GnuBio's system is based on "picoinjector" technology developed in co-founder David Weitz's physics laboratory at Harvard University (IS 10/4/2011).

The company describes the instrument as sample-to-answer, although some sample prep is needed to isolate genomic DNA for input into the machine's microfluidic cartridges. After DNA is pipetted into a cartridge it is sheared into 1-kilobase sized fragments, which a picoinjector injects into microdroplets that contain PCR primers representing the amplicon to be sequenced.

After the DNA is enriched, the droplets meet up with a second stream containing fluorescently labeled hexamers.

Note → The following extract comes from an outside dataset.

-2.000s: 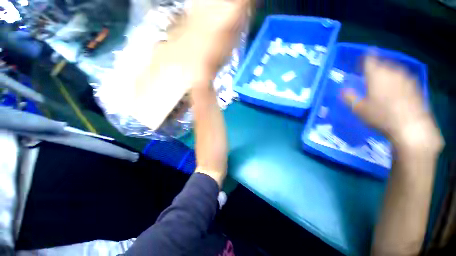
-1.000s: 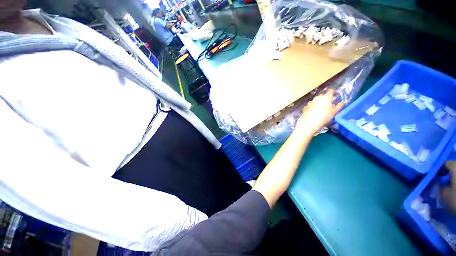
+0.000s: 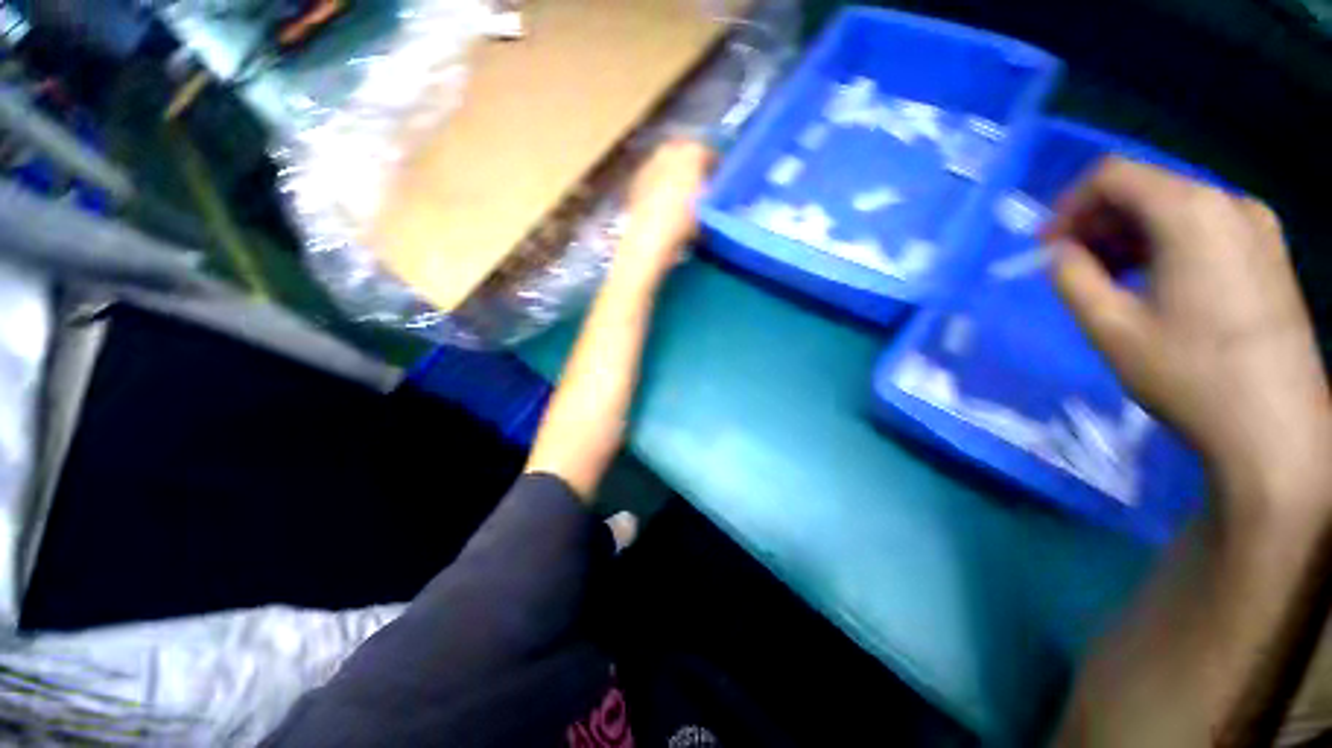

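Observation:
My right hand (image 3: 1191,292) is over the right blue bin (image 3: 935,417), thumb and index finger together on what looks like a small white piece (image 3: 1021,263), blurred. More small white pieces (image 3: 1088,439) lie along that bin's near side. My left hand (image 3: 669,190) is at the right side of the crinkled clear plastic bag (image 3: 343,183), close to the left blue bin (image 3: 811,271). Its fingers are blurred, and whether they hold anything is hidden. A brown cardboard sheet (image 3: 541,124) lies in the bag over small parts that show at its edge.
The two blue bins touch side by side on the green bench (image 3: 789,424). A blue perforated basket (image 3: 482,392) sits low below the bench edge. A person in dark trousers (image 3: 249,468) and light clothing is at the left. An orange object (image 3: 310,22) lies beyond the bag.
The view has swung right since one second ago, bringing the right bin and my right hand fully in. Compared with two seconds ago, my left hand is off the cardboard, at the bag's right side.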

Only the hexamers that match exactly are able to hybridize to the DNA and act as primers for DNA polymerase, which turns on the fluorescence and enables the sequence to be read.

Boyce said the picoinjector allows 10,000 uniplex reactions per second, which in turn allow the machine to use 1/1000 the reagents required of other sequencers.

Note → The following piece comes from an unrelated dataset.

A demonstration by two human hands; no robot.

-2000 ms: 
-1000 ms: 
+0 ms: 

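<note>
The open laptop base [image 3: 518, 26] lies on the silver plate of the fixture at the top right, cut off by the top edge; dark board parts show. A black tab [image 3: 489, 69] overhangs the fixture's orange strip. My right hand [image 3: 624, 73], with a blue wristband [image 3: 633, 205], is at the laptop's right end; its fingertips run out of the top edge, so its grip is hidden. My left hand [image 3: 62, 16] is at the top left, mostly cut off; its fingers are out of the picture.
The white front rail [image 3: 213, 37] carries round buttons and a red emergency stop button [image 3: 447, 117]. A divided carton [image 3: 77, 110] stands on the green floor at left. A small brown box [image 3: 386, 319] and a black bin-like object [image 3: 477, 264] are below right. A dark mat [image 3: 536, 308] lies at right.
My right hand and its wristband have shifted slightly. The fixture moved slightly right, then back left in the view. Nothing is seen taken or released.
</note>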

The hexamer system limits the read length, currently, to 1-kbp, the company said, but this could be extended by expanding the set of oligos it uses to construct its library with longer molecules.

While Boyce stressed that plans for a wide launch of the system are still up in the air, he and other GnuBio representatives answering questions at the conference said that the company hopes to release the sequencer by summer or fall of 2014.

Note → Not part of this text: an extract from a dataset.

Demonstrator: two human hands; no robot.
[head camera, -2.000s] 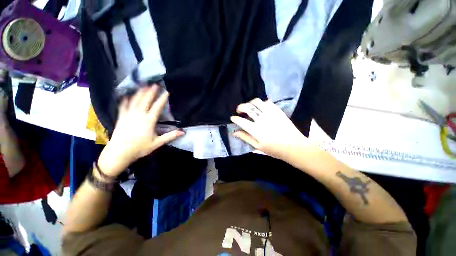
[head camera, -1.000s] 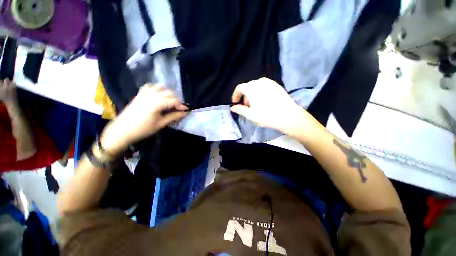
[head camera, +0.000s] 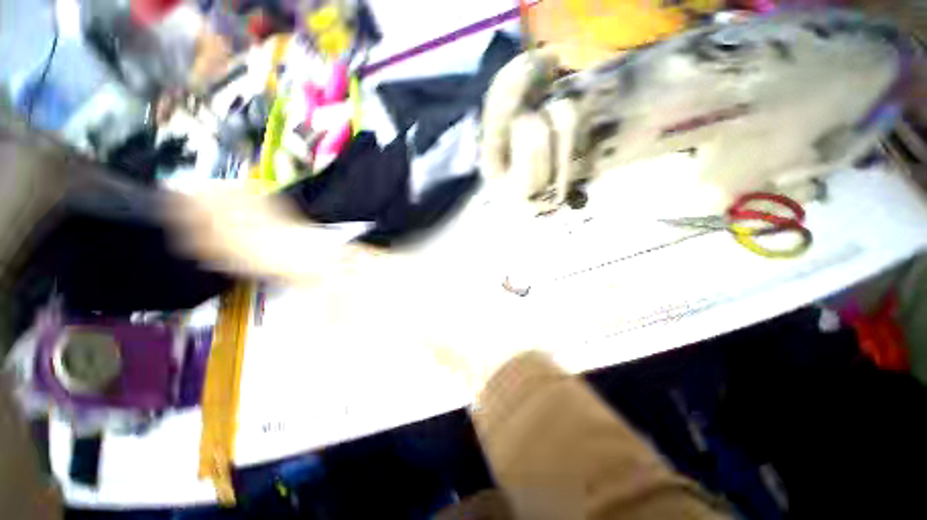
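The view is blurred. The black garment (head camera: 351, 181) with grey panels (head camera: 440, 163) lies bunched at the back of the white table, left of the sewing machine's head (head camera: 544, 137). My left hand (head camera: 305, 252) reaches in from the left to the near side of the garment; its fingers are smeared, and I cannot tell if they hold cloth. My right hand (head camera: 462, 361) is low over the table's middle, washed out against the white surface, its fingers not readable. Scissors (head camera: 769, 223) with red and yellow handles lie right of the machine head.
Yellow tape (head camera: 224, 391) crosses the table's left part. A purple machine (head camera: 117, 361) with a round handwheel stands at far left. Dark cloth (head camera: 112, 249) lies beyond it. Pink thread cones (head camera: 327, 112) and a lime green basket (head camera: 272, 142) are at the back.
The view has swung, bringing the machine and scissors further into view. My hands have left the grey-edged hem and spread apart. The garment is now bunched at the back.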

He also said the company has grown to 62 employees from 28 in late 2012.

GnuBio is still planning to offer targeted sequencing panels for the system of up to 50 genes with the ability to detect alleles at frequencies down to five percent, which Boyce said would cost $200 per cartridge "all-in" for either pre-developed panels, slightly modified versions of pre-developed panels, or custom panels, all of which will run on the company's instrument in 3.5 hours or less.

"We have ways to bring that cost down in the future," he added, "but that's the start."

Boyce did not detail what pre-developed panels the company might release either ahead of or concurrent with the wider launch of its sequencer, apart from the Ashkenazi Jewish panel he mentioned in discussion of the system's error rate.

Boyce said that feedback from clinical laboratories has indicated that many potential customers will be less interested in targeted gene panels than in hotspot sequencing— another application of the technology that GnuBio is promoting.

"I used to talk a lot about gene panels, but I still got push back that it's still too much information [for clinical use]," Boyce said in his talk. "Clinicians want only actionable data, otherwise it’s a liability."

Based on this feedback, he said the company is planning to focus rollout of the system more heavily on this hotspot sequencing capability. He mentioned specifically in his presentation an oncology-focused hotspot panel based on the current slate of FDA-approved drugs and the mutations that those drugs target.

As the number of currently approved targeted drugs is far outweighed by the pipeline of drugs now awaiting or approaching approval, Boyce said the company will add to this panel as time goes on, with the potential to target mutations down to one percent allele frequency.

While GnuBio previously said that it planned to ship four beta systems to customers in 2012 (IS 2/28/2012), its first beta system only recently went out as of April 2013, Boyce said. He declined to provide details about this initial beta tester, or whether and when the company may add additional labs to its roster of early testers.

GnuBio's Executive Vice President of Product Development Sepehr Kiani, who answered questions about the instrument at the conference, told attendees that the current beta tester is a CLIA lab, and that they are using the machine for hotspot interrogation rather than looking at gene panels.

The company has said it is looking to eventually gain US Food and Drug Administration 510(k) clearance for its system, likely by partnering with a diagnostic company on specific assay design. In the meantime, when the product is launched — potentially next year — it will be for research use only, but also targeting labs interested in using it for laboratory-developed-tests in the CLIA environment.